▽

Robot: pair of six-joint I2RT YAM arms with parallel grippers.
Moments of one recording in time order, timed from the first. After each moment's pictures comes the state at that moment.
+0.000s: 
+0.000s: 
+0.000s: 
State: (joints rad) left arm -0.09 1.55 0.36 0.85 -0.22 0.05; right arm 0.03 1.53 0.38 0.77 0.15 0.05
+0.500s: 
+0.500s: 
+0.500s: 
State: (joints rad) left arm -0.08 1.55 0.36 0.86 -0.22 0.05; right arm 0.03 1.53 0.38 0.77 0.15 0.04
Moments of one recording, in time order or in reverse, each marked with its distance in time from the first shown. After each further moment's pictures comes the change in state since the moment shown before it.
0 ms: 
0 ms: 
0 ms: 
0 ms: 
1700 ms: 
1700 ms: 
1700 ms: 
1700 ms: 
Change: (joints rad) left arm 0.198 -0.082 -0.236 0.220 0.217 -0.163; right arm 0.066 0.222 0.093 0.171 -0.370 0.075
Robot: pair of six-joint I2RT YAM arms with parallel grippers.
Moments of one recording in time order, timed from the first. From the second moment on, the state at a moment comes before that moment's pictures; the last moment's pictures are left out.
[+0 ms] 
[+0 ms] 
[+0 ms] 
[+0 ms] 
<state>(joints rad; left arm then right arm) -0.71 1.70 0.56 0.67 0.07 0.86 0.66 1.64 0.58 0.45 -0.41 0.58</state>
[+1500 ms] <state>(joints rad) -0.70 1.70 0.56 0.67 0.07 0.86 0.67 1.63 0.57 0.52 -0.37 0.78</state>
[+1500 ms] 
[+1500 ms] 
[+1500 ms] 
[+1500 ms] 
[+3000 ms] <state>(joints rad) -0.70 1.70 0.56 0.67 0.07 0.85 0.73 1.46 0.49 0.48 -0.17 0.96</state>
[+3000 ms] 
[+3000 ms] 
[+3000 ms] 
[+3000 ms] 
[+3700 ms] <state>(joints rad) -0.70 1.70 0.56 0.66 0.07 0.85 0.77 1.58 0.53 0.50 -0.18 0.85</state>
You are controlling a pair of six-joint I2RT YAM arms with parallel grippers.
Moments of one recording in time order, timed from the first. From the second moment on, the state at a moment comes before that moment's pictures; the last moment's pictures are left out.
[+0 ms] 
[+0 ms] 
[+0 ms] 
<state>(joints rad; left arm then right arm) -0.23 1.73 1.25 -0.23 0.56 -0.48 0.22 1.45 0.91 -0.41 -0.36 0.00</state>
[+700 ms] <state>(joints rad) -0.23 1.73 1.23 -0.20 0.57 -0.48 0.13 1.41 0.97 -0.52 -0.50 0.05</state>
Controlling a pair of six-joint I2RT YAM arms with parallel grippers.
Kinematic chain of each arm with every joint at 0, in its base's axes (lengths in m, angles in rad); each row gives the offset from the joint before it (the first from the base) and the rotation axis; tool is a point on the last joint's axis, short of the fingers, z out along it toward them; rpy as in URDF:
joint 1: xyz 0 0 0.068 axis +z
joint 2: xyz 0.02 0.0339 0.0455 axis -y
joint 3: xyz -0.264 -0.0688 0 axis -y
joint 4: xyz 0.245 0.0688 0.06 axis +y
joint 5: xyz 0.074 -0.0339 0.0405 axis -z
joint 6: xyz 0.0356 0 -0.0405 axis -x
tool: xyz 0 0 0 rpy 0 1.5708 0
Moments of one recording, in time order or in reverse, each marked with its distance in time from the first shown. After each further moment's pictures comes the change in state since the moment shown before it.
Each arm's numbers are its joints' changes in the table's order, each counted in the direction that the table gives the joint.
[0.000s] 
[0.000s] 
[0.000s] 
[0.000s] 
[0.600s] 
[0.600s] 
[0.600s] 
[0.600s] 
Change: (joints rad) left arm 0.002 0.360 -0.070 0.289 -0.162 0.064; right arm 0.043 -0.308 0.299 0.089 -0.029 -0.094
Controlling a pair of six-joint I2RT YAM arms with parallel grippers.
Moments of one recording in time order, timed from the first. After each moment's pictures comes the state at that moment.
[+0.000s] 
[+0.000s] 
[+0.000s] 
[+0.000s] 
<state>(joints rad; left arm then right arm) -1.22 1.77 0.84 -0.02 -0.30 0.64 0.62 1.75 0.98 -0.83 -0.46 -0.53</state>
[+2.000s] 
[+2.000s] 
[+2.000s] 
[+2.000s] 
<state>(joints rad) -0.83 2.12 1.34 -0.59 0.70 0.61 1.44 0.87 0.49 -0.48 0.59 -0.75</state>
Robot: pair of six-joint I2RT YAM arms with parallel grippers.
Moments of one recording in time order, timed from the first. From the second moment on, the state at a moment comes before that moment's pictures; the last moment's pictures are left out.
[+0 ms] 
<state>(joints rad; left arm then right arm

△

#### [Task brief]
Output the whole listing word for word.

#### [Expected answer]
Robot: pair of six-joint I2RT YAM arms with parallel grippers.
Moments of one recording in time order, timed from the first. After each moment's pictures comes the state at that moment.
+0.000s: 
+0.000s: 
+0.000s: 
State: (joints rad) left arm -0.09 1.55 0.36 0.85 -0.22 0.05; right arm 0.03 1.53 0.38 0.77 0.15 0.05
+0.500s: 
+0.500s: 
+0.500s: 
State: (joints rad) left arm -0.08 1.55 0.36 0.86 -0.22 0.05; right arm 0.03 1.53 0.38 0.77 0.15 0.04
Moments of one recording, in time order or in reverse, each marked with its distance in time from the first shown. After each further moment's pictures comes the change in state since the moment shown before it.
0 ms: 
0 ms: 
0 ms: 
0 ms: 
1700 ms: 
1700 ms: 
1700 ms: 
1700 ms: 
Change: (joints rad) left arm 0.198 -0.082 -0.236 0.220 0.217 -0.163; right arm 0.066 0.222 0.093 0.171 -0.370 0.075
Robot: pair of six-joint I2RT YAM arms with parallel grippers.
Moments of one recording in time order, timed from the first. From the second moment on, the state at a moment comes before that moment's pictures; the last moment's pictures are left out.
[+0 ms] 
[+0 ms] 
[+0 ms] 
[+0 ms] 
<state>(joints rad; left arm then right arm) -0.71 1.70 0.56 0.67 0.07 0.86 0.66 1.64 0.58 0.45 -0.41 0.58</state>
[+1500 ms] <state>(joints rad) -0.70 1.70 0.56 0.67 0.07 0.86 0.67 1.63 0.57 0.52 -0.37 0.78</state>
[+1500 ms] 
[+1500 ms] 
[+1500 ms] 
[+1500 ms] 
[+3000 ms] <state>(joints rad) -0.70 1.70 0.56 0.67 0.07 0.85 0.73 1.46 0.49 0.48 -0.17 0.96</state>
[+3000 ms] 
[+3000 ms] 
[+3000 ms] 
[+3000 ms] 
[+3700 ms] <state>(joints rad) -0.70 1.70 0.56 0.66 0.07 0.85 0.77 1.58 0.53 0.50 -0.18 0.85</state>
You are controlling a pair of six-joint I2RT YAM arms with parallel grippers.
Moments of one recording in time order, timed from the first. From the second moment on, the state at a moment comes before that moment's pictures; the last moment's pictures are left out.
[+0 ms] 
[+0 ms] 
[+0 ms] 
<state>(joints rad; left arm then right arm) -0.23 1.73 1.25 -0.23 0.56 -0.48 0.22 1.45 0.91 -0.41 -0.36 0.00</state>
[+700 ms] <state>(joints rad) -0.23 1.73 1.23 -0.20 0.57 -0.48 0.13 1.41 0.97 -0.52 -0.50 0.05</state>
Controlling a pair of six-joint I2RT YAM arms with parallel grippers.
Kinematic chain of each arm with every joint at 0, in its base's axes (lengths in m, angles in rad); each row gives the offset from the joint before it (the first from the base) and the rotation axis; tool is a point on the last joint's axis, short of the fingers, z out along it toward them; rpy as in URDF:
joint 1: xyz 0 0 0.068 axis +z
joint 2: xyz 0.02 0.0339 0.0455 axis -y
joint 3: xyz -0.264 -0.0688 0 axis -y
joint 4: xyz 0.245 0.0688 0.06 axis +y
joint 5: xyz 0.074 -0.0339 0.0405 axis -z
joint 6: xyz 0.0356 0 -0.0405 axis -x
tool: xyz 0 0 0 rpy 0 1.5708 0
Moments of one recording, in time order or in reverse, each marked with its distance in time from the first shown. After each further moment's pictures comes the change in state since the moment shown before it.
Each arm's numbers are its joints' changes in the table's order, each counted in the direction that the table gives the joint.
[0.000s] 
[0.000s] 
[0.000s] 
[0.000s] 
[0.600s] 
[0.600s] 
[0.600s] 
[0.600s] 
Change: (joints rad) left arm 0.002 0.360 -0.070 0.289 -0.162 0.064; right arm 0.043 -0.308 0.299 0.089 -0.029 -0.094
Controlling a pair of six-joint I2RT YAM arms with parallel grippers.
Moments of one recording in time order, timed from the first. After each moment's pictures comes the state at that moment.
[+0.000s] 
[+0.000s] 
[+0.000s] 
[+0.000s] 
<state>(joints rad; left arm then right arm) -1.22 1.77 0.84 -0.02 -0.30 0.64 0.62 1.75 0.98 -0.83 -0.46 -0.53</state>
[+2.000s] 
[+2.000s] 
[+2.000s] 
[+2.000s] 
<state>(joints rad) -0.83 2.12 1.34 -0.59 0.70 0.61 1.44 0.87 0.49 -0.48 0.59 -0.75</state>
Robot: pair of six-joint I2RT YAM arms with parallel grippers.
Moments of one recording in time order, timed from the first. From the second moment on, the state at a moment comes before that moment's pictures; the last moment's pictures are left out.
[+0 ms] 
<state>(joints rad; left arm then right arm

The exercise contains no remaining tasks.